■ Action item ■
Could you transcribe exactly the lines below, from the line with "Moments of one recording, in" through the line with "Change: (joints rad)", and nothing else, leaving out the pictures?

■ Input data ■
************

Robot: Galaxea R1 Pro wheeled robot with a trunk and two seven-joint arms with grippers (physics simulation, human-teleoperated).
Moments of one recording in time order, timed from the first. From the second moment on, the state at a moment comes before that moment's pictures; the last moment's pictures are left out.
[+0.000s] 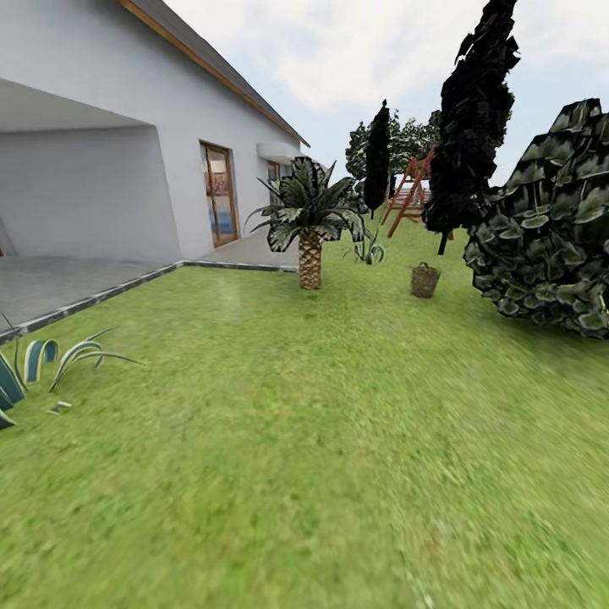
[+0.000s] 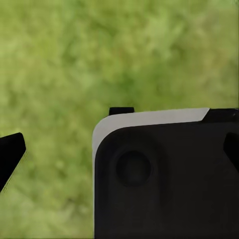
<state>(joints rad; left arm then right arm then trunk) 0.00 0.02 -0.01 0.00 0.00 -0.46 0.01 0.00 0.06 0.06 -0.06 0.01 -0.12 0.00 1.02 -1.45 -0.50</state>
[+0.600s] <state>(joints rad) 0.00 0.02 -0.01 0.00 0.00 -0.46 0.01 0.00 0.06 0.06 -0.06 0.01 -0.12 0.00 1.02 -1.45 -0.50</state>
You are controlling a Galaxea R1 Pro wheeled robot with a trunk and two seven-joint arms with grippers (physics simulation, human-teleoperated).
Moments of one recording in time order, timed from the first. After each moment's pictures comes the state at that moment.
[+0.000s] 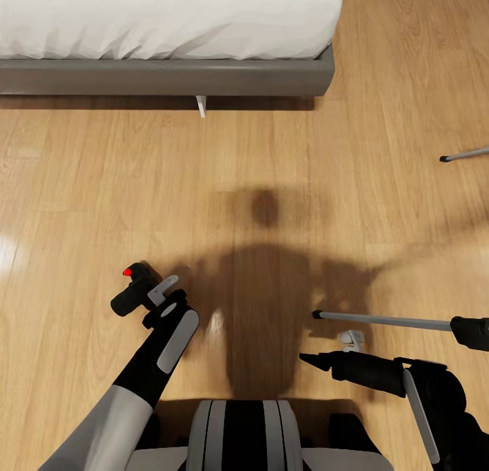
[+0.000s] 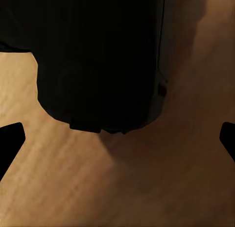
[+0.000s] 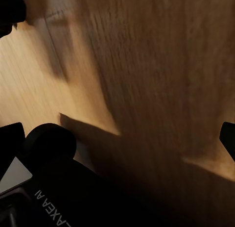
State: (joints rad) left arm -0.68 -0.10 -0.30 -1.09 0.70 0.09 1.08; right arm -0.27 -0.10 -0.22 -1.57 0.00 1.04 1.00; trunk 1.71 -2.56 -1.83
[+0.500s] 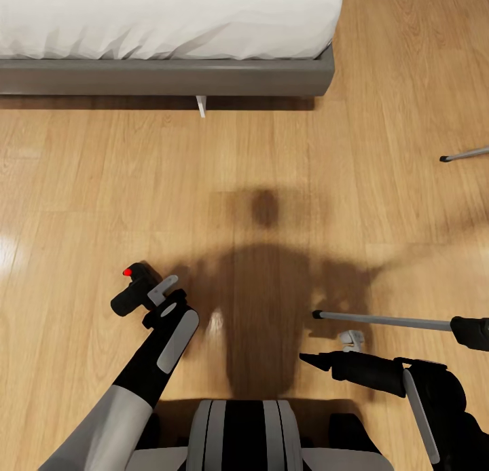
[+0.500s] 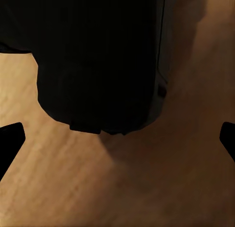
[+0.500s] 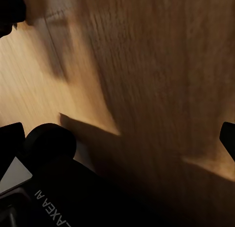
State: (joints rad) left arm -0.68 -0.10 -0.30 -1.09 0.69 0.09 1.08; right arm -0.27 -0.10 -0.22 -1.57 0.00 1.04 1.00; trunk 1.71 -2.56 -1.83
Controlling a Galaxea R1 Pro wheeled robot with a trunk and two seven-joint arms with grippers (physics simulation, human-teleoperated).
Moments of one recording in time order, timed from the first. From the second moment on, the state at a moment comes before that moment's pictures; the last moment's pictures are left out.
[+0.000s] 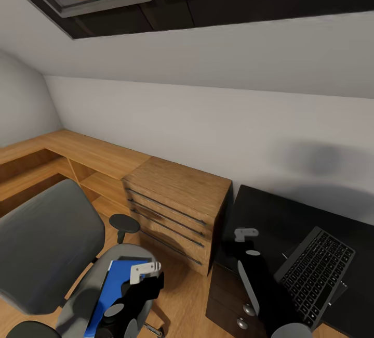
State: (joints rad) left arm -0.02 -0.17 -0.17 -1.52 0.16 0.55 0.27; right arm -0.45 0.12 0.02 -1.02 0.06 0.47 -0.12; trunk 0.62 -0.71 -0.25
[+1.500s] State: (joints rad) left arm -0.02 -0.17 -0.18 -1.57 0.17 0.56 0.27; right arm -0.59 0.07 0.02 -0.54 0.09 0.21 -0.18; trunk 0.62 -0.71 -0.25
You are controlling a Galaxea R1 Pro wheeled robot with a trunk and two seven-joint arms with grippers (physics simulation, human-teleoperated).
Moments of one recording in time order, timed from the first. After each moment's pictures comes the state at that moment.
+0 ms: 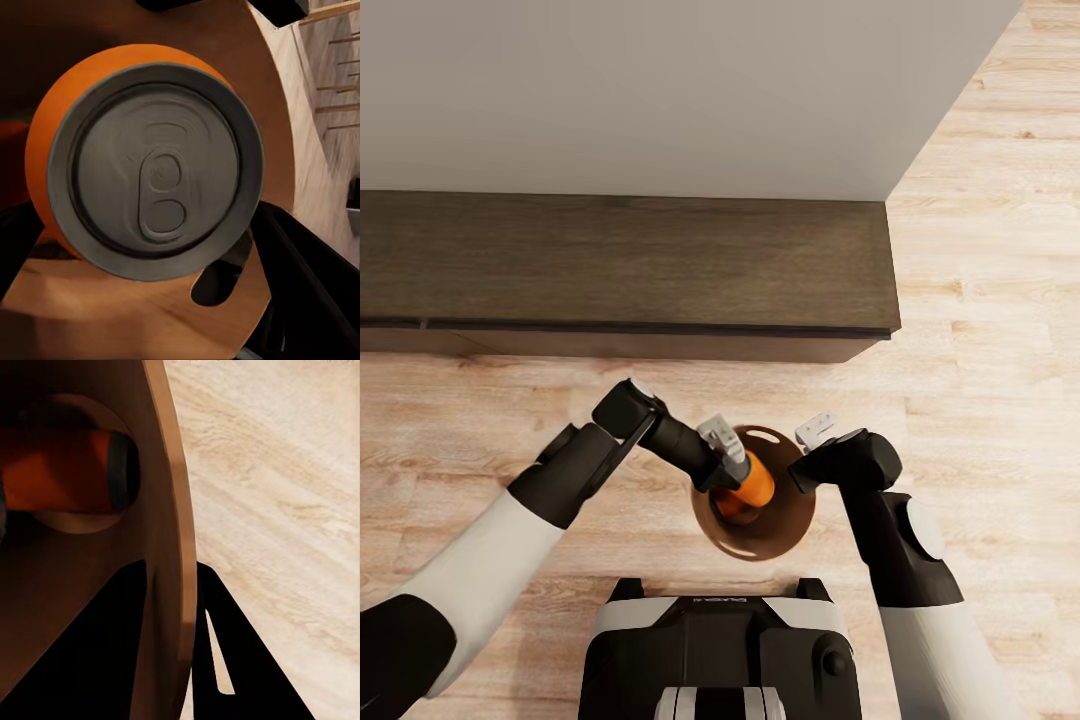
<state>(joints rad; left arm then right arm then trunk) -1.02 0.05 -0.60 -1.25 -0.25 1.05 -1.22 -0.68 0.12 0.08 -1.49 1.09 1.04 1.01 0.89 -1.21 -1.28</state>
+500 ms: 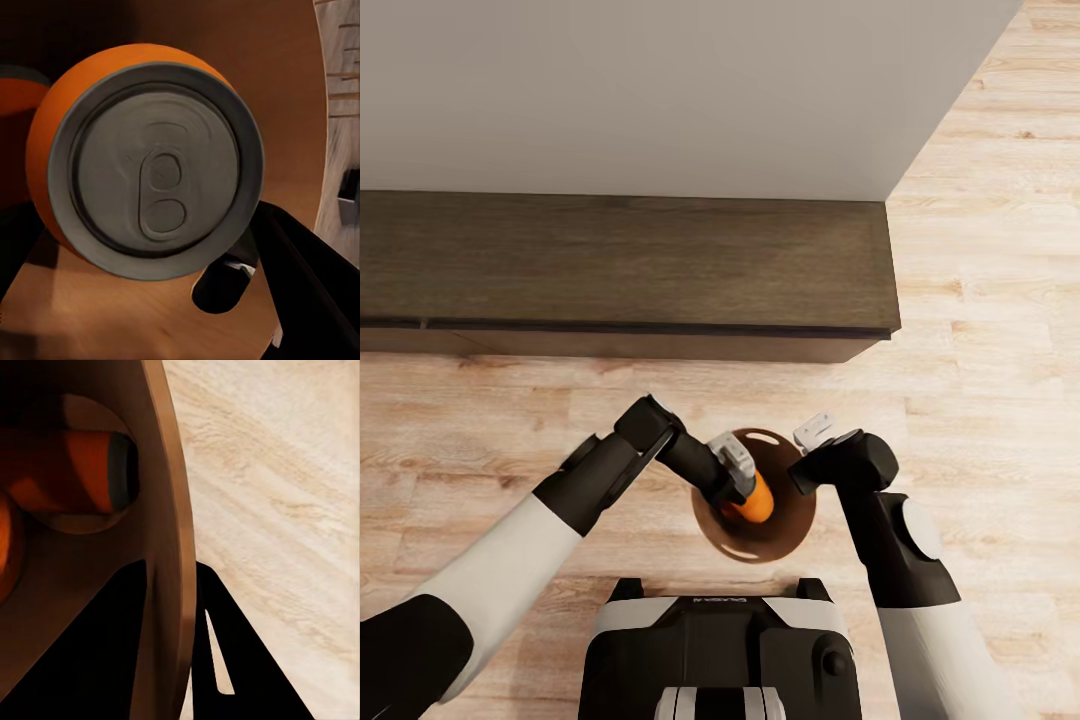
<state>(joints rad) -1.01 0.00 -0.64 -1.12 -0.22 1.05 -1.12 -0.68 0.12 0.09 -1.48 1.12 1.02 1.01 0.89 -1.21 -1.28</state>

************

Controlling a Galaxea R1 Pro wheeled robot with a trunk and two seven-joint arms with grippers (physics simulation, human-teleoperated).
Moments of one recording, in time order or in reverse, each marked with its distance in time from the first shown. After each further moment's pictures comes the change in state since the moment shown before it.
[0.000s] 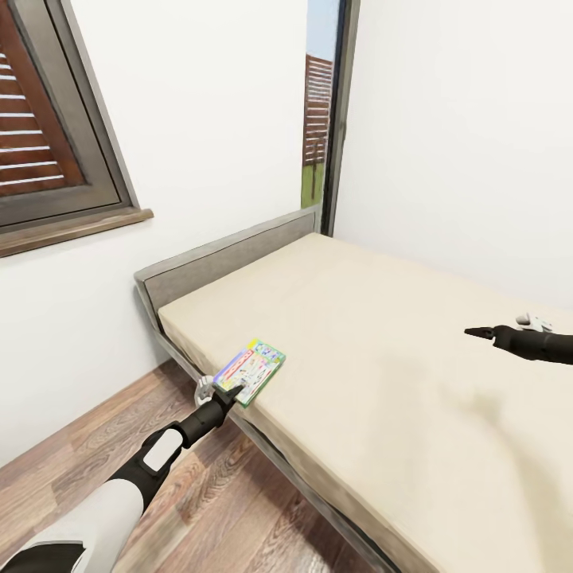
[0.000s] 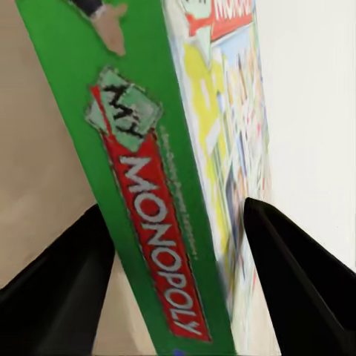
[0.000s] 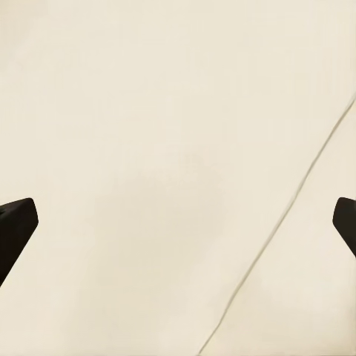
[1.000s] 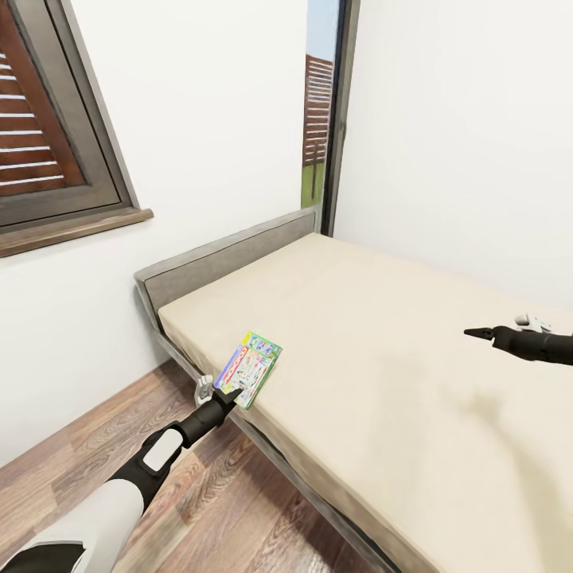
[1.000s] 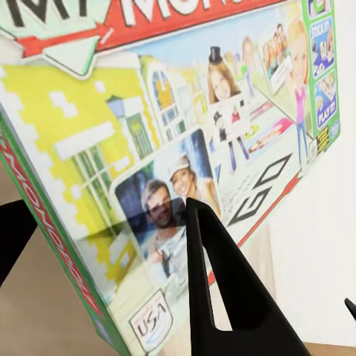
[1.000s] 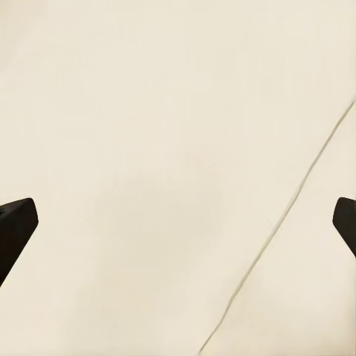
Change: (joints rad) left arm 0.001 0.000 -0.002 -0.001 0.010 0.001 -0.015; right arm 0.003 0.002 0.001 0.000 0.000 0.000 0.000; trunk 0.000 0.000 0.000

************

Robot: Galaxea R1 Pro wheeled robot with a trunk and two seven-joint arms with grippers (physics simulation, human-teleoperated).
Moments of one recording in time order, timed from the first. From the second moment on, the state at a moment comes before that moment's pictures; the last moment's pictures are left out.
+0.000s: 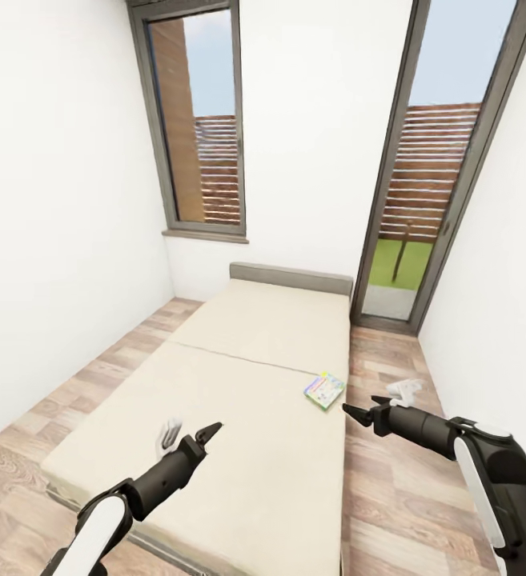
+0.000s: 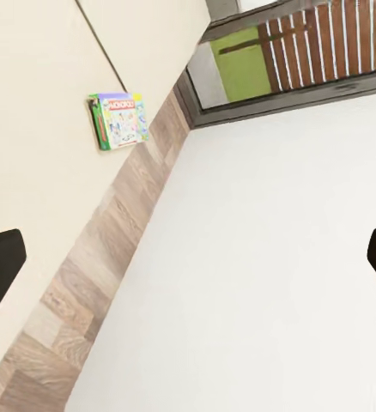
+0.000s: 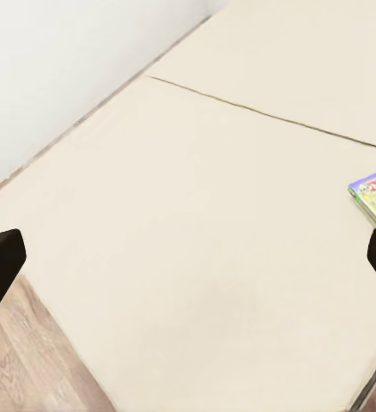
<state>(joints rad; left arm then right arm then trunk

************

■ Response box ■
Moments of one recording, in time order or in reverse, each marked with its distance in time from the first shown. After each further moment's pictures comes the change in state since the moment shown before it.
[0.000s] 
[0.000s] 
[0.000s] 
[1.000s] 
[1.000s] 
[1.000s] 
Change: (joints rad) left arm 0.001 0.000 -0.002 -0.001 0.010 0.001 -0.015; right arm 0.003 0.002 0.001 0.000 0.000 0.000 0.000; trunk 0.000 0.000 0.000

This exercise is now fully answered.